Activity: From the line that includes "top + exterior" to the last line of the records, inclusive, repeat each line exactly.

(Records from a data collection)
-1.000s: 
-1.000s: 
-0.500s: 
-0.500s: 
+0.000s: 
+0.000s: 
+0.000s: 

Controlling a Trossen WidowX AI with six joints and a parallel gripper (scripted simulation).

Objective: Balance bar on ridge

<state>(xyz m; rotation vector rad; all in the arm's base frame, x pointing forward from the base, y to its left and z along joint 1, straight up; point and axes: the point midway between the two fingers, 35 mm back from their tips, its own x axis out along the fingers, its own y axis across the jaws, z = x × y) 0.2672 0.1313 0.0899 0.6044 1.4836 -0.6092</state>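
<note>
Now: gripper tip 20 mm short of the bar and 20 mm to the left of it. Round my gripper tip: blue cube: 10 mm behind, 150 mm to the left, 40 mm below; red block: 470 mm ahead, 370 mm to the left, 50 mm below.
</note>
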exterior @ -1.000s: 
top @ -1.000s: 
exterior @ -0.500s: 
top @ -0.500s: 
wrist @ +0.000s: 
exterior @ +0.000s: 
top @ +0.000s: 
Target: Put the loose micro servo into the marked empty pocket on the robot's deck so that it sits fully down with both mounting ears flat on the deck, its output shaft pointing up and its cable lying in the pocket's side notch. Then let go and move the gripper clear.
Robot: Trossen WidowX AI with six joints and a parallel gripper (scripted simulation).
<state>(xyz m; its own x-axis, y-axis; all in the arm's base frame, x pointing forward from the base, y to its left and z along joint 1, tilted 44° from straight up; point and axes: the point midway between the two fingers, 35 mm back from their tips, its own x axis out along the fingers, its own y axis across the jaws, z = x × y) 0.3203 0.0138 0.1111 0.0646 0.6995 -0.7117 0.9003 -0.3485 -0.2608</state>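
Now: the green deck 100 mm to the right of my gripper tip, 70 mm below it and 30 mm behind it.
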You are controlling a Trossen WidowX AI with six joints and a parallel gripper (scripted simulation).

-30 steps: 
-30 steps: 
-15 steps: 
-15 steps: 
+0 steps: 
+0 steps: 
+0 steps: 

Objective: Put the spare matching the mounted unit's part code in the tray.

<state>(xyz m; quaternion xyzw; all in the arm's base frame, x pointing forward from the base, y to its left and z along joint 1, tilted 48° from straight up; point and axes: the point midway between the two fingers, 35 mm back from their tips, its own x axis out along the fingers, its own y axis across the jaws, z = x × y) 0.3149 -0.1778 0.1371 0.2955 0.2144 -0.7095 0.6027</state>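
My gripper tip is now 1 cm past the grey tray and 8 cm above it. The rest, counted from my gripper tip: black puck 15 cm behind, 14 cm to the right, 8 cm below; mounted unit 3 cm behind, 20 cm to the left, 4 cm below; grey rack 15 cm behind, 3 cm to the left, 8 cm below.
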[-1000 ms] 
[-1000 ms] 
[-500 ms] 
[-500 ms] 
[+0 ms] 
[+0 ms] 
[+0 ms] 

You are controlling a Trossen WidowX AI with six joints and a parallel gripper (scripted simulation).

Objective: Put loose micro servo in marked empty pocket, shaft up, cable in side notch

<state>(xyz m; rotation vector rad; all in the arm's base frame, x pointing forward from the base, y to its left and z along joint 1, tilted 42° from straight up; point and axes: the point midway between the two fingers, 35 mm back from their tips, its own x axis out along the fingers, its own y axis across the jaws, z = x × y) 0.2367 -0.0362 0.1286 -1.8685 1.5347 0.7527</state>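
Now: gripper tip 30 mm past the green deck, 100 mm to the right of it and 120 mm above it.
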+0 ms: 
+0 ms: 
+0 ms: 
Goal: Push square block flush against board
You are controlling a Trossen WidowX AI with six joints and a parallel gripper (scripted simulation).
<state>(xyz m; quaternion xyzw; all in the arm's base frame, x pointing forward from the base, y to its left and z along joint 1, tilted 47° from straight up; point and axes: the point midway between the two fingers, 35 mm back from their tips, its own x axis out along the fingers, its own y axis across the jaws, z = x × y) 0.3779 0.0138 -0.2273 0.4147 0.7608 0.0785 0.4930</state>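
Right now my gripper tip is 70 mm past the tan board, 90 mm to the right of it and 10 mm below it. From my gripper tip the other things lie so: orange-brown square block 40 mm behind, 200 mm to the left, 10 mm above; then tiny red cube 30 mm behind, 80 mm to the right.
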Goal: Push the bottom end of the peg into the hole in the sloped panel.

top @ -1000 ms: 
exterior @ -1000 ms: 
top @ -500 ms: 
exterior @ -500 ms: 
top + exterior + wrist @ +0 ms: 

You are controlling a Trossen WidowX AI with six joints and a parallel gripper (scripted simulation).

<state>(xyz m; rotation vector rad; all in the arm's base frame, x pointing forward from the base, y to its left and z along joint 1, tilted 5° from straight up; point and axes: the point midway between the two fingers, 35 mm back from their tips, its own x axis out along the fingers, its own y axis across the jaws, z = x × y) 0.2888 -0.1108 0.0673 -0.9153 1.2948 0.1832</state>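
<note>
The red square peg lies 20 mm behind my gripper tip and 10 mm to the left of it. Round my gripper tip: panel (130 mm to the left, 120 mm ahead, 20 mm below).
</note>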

Reply to the task:
top + exterior + wrist @ +0 ms: 

You are controlling a Trossen WidowX AI with six joints and a parallel gripper (scripted simulation).

<state>(xyz m; rotation vector rad; all in the arm's base frame, x pointing forward from the base, y to its left and z along joint 1, tilted 5° from straight up; point and axes: the point midway between the two fingers, 35 mm back from their tips, its own x axis out along the fingers, its own y axis across the jaws, z = x × y) 0.2888 -0.1108 0.0673 -0.9153 1.2948 0.1832</state>
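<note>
The red square peg lies 20 mm behind my gripper tip and 10 mm to the left of it. Round my gripper tip: panel (130 mm to the left, 120 mm ahead, 20 mm below).
</note>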

The response is finished.